Is there any possibility that our results are wrong? Is there a flaw in our reasoning that invalidates our observations? The coding of the papers in terms of our checklists involves a qualitative interpretation, as our distinction between “+” and “+−” shows. This is a fuzziness shared with a lot of social science research conducted by questionnaires. Subjects who try to answer a question may feel that the question is slightly beside the point that under different conditions, not mentioned in the question, different answers are possible, or that there is a definite answer that is not in the list. As a result, their answers may not represent what they really think. Many such errors of interpretation may occur if a questionnaire has not been tried out before being used.

We think we have included sufficient measures to exclude interpretation errors in the data. The criteria of Appendices 1 and 2 have clear definitions and, as indicated earlier, are in agreement with the accepted views of research methodologists.

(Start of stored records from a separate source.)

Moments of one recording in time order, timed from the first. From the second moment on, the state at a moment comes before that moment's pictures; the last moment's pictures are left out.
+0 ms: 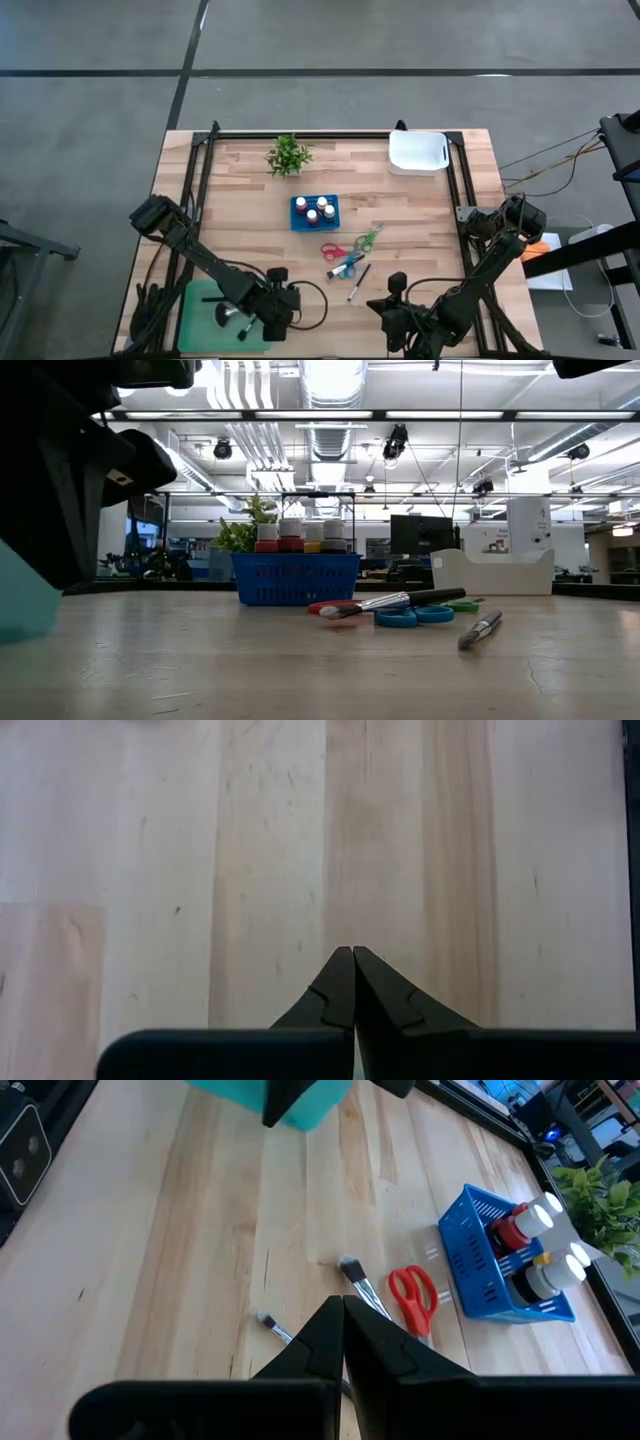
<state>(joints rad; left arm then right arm) -0.65 1.88 1.18 -0.49 -0.18 -0.65 0.91 1.82 1.24 -0.54 0.92 0.51</state>
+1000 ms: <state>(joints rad) -0.67 1.79 1.19 -0.21 -0.40 -0.16 0.81 1.82 1.18 -0.55 0.82 0.46</state>
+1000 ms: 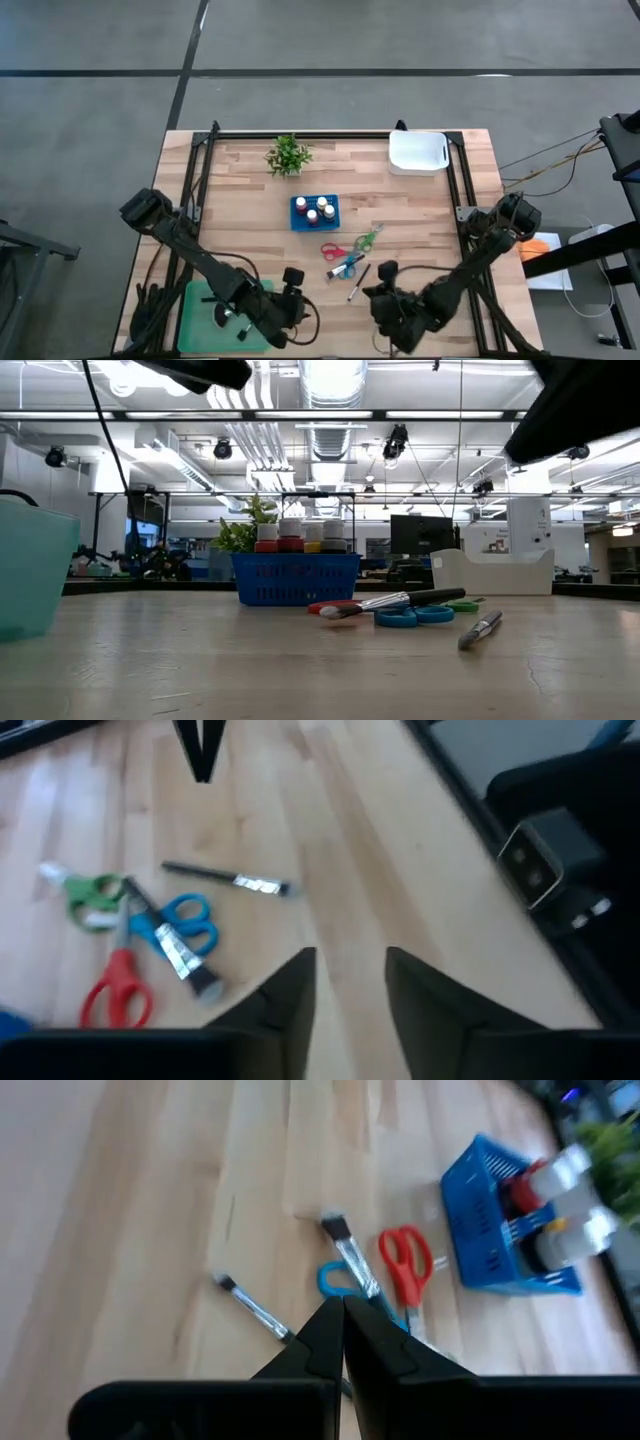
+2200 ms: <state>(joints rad) -0.72 1.77 1.19 -0.35 -0.43 -0.19 0.42 1.96 1.14 -0.09 0.25 -0.23</state>
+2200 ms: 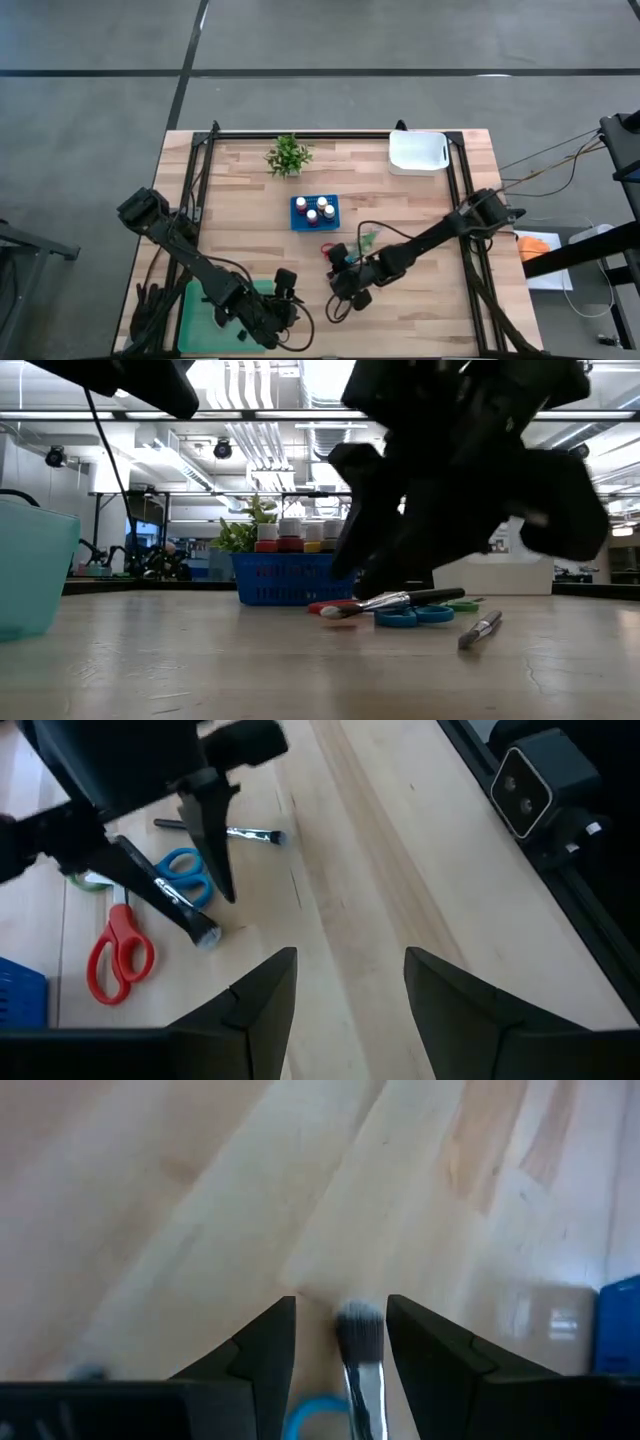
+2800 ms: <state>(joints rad) -0.73 1.77 1.19 -0.37 -0.42 -0.24 0.34 2.04 1.20 -0.13 0.14 -0.26</state>
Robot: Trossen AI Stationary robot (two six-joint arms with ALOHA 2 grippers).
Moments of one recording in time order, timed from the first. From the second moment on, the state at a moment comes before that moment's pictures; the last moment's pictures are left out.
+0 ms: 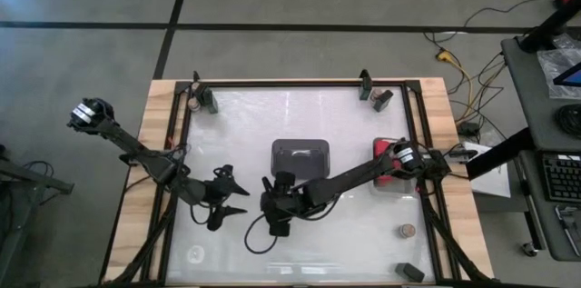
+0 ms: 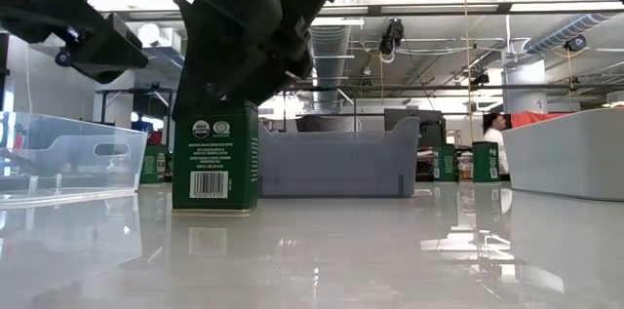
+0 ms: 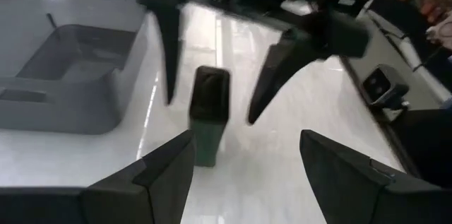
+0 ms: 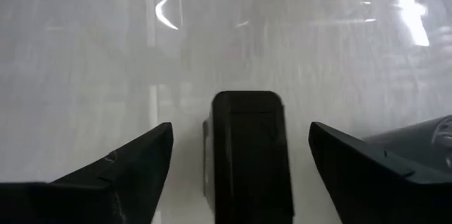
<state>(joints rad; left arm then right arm) -0.60 1.04 0.39 0.16 -0.39 -0.45 0.32 2.27 1.88 -0.59 0.31 0.30</state>
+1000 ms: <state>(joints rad) -0.60 0.90 0.40 0.13 -0.43 -0.30 0.34 2.25 1.89 -0.64 0.30 0.30</state>
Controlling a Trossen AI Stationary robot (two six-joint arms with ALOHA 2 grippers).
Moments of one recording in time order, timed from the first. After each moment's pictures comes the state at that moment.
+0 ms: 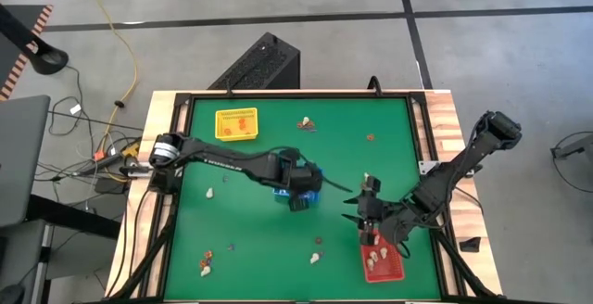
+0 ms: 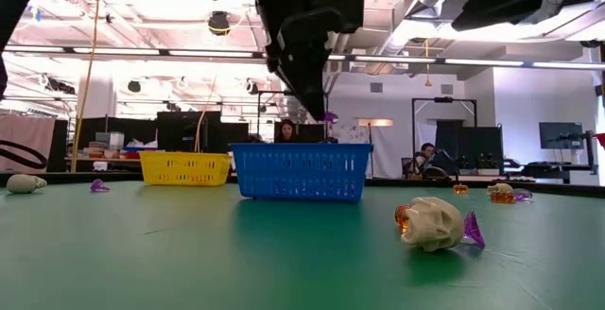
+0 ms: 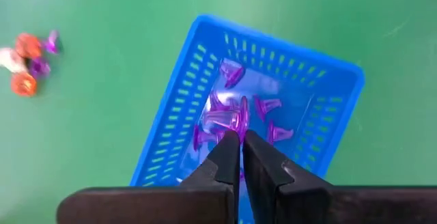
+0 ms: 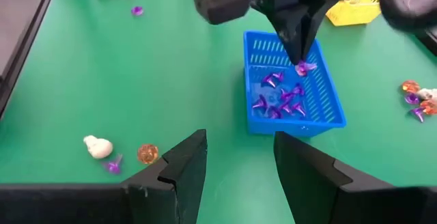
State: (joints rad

If the concepts would have been fuzzily defined, then many coding inconsistencies should have occurred. Since there were hardly any coding inconsistencies, the remaining fuzziness is part of the data itself and not of the concepts introduced by us. And since we agreed on almost all our qualitative judgments about the extent to which a paper satisfied a criterion, we think the data in Figs. 3 and 4 are reliable.

8 Discussion

Returning to our motivation to do this research, the majority of papers in our samples discusses solutions to world problems, but few of them do problem investigation or solution validation. We claim that this inhibits the transfer of research results to practice. To facilitate such a transfer, it should be clear to practitioners for which problems a technique has shown to be successful. Therefore, researchers should select relevant problems to solve, and they should deliver techniques that have been validated for particular problem classes.

This is true for both problem- and technique-driven engineering research. In problem-driven research, engineers study real-world problems and try to design and validate solutions for them. In technique-driven research, engineers study the properties of techniques and try to find real-world problems that can be solved by them. In either case, problems and solutions are matched by investigating both problem properties and solution properties. If we do neither problem investigation nor solution investigation, then chances are that the techniques we come up with are irrelevant for practice.

The relevance of our research for practice consists of the normative conceptual framework we defined to do this research. If our results—lack of problem investigation and solution validation—would be falsified by all future RE papers, then this would be a good thing, for then two barriers to transfer of research results to practice would have been removed. But even in that case, we think our two case studies show that it is useful to publish a conceptual framework for engineering research such as the one we describe, for at least in our samples there are too many papers that do not follow the precepts of this framework.

We have simply applied principles known from research methodology, and we do not claim any contribution to that field. However, we do claim that we have clarified in Sect. 2 the relationship between research and engineering, and to have defined two convenient checklists of criteria not published before. Just as our engineering checklist identifies two obstacles for transfer of techniques to industry, namely lack of problem investigation and lack of validation, so our research checklist identifies two obstacles towards creating an accumulation of knowledge, namely the lack of research designs and the lack of discussions of validity of results. This prevents researchers to reuse and build upon research results published by others.